# PROMPT:
List all the lines in these records that hold "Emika".
______
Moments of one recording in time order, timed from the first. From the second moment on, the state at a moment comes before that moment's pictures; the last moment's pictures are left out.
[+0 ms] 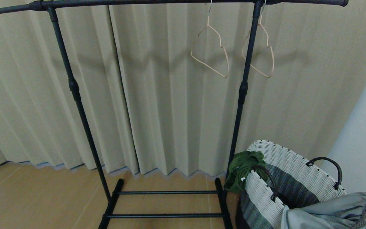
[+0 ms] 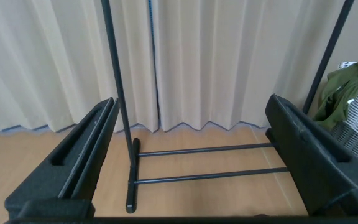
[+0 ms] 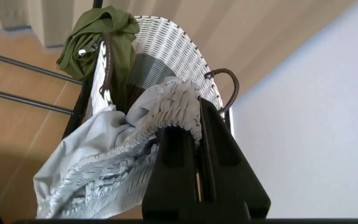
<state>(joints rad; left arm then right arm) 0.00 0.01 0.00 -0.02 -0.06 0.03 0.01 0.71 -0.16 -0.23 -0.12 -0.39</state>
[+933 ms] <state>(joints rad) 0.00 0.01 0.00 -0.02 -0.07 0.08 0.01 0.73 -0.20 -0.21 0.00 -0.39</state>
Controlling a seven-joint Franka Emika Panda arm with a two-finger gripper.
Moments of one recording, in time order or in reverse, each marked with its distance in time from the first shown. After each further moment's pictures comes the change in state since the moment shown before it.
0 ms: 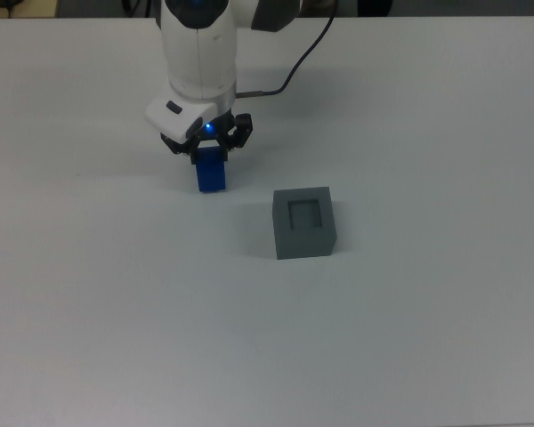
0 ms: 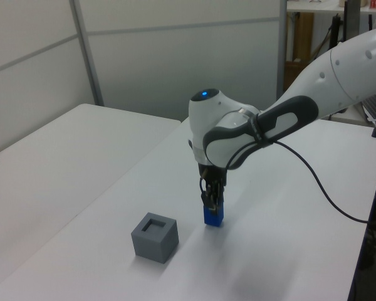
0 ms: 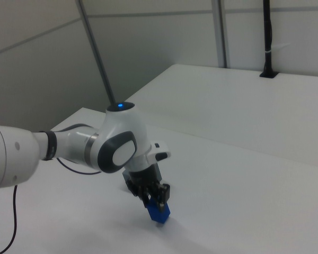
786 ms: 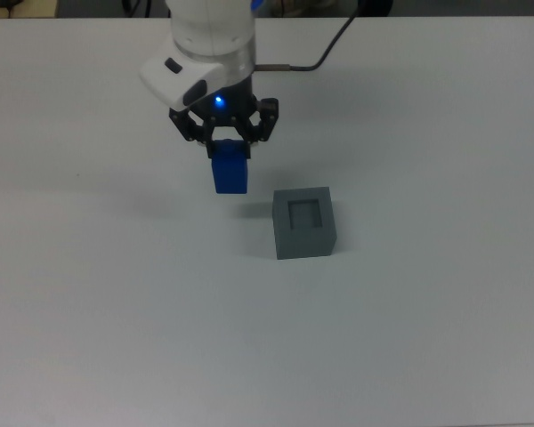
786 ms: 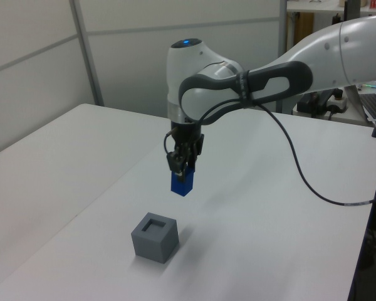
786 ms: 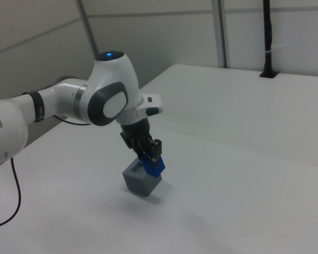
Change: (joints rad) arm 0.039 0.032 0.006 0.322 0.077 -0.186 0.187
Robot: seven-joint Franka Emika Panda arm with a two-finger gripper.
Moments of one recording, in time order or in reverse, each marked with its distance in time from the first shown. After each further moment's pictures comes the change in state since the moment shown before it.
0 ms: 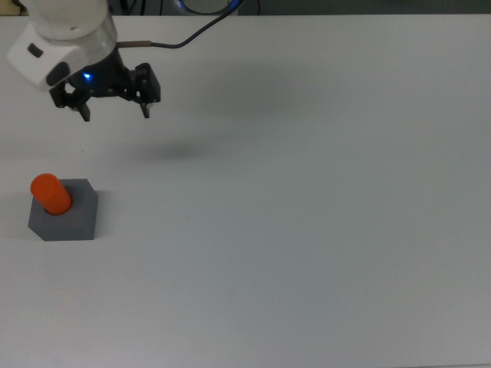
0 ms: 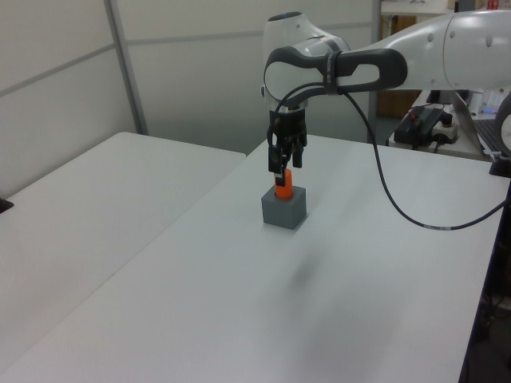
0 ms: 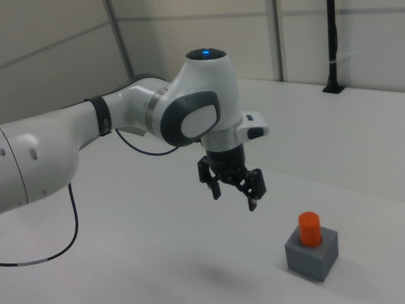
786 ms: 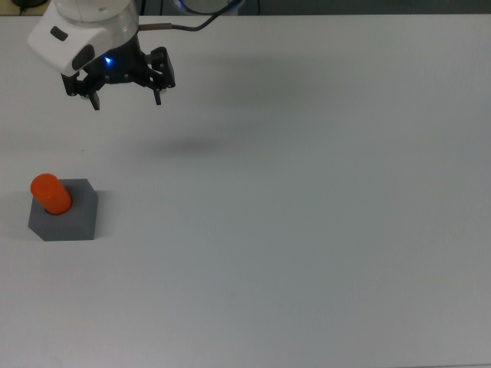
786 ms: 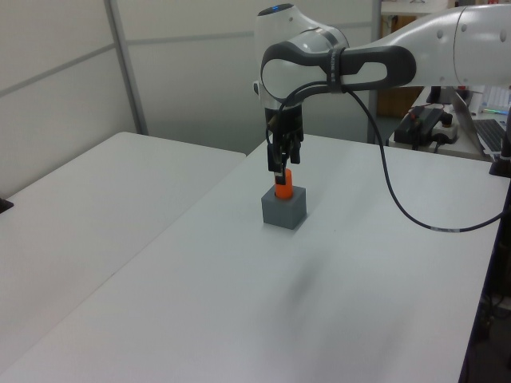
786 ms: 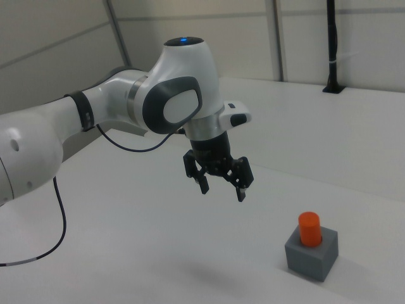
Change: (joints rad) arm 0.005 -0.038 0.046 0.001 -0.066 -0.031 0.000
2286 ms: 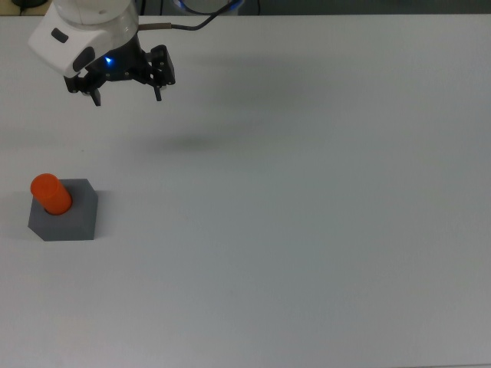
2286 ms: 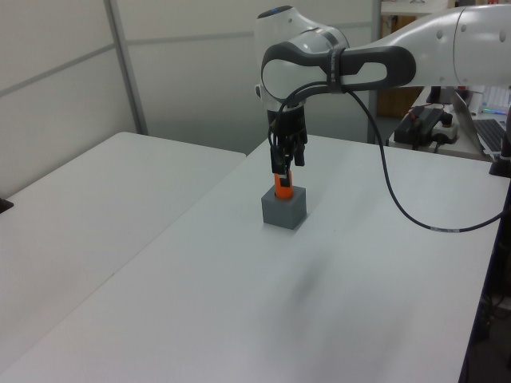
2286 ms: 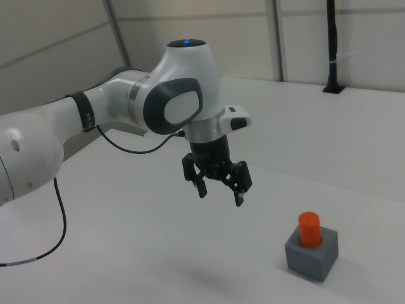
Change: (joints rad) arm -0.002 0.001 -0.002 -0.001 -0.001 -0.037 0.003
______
# RESULT BELOW:
Controlling a seven-joint Franka Emika Panda arm with a two-finger gripper.
Robot: seven-joint Franka Emika Panda arm with a two-finger gripper.

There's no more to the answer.